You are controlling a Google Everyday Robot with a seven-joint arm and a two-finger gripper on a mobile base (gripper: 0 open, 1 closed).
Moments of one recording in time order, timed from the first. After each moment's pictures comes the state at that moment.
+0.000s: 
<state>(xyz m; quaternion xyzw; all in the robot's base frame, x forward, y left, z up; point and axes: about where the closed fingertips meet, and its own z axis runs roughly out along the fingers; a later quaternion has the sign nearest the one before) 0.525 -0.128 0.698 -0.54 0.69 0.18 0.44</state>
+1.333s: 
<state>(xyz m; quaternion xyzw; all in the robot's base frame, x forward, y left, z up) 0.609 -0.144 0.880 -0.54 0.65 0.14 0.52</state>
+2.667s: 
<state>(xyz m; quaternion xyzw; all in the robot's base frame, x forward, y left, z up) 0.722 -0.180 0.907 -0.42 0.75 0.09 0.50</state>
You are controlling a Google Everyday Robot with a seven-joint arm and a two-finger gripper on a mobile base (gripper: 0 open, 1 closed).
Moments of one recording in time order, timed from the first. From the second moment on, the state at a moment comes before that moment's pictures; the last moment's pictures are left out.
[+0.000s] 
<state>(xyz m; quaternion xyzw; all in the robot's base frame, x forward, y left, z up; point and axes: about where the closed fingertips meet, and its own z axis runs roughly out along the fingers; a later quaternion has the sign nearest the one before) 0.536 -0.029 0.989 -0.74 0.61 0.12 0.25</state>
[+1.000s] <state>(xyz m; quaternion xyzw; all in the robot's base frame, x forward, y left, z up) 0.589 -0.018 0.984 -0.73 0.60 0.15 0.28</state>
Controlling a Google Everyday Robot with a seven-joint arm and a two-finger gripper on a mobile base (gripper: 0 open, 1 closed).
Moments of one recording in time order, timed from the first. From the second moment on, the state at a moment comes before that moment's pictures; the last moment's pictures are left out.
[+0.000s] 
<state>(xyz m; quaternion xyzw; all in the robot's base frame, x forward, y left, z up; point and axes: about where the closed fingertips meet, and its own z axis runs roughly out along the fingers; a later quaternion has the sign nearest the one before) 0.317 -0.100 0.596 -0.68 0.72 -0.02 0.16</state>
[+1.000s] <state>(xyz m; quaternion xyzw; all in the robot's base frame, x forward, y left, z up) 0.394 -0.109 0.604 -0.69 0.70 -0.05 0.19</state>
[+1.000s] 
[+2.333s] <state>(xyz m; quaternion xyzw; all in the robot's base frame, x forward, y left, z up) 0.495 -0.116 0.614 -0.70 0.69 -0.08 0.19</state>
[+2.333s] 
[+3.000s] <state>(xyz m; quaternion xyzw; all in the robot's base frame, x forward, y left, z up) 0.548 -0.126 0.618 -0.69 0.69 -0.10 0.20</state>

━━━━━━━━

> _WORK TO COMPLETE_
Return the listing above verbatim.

> _REPLY_
You are controlling a Google Everyday Robot with a seven-joint arm and a two-finger gripper on a mobile base (gripper: 0 open, 1 closed).
Moments of one recording in time order, timed from the first. After each moment's pictures comes the state at that moment.
+0.000s: 
<state>(xyz m; quaternion xyzw; all in the robot's base frame, x forward, y left, z up; point and axes: about where the closed fingertips meet, and its own z axis runs roughly out along the fingers; a later quaternion has the sign nearest the one before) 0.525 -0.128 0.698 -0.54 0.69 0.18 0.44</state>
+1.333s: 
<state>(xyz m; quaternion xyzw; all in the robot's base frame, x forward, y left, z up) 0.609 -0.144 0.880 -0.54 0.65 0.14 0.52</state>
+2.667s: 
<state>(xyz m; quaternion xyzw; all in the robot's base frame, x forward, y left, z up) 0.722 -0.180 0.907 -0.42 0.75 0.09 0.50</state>
You are controlling a Google Everyday Robot with a seven-joint arm and a two-finger gripper on a mobile base (gripper: 0 open, 1 closed).
Moments of one recording in time order, timed from the first. From the second moment on, the state at a moment comes before that moment's pictures; the last moment's pictures are left out.
[+0.000s] 
<state>(xyz m; quaternion xyzw; all in the robot's base frame, x forward, y left, z up; point and axes: about where the closed fingertips meet, and its own z axis runs roughly out along the fingers; a later quaternion has the sign nearest the one before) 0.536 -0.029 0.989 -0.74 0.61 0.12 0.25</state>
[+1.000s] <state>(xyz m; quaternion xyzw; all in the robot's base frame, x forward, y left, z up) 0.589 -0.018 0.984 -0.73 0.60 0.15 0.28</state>
Controlling a Google Everyday Robot with a seven-joint arm and a two-finger gripper on a mobile base (gripper: 0 open, 1 closed).
Moments of one recording in time order, timed from the first. From the second moment on, the state at a moment comes before that moment's pictures; the last moment's pictures are left out.
[+0.000s] 
<state>(xyz m; quaternion xyzw; all in the robot's base frame, x forward, y left, z up; point and axes: about where the closed fingertips meet, and its own z axis runs roughly out along the fingers; a later quaternion has the sign nearest the one before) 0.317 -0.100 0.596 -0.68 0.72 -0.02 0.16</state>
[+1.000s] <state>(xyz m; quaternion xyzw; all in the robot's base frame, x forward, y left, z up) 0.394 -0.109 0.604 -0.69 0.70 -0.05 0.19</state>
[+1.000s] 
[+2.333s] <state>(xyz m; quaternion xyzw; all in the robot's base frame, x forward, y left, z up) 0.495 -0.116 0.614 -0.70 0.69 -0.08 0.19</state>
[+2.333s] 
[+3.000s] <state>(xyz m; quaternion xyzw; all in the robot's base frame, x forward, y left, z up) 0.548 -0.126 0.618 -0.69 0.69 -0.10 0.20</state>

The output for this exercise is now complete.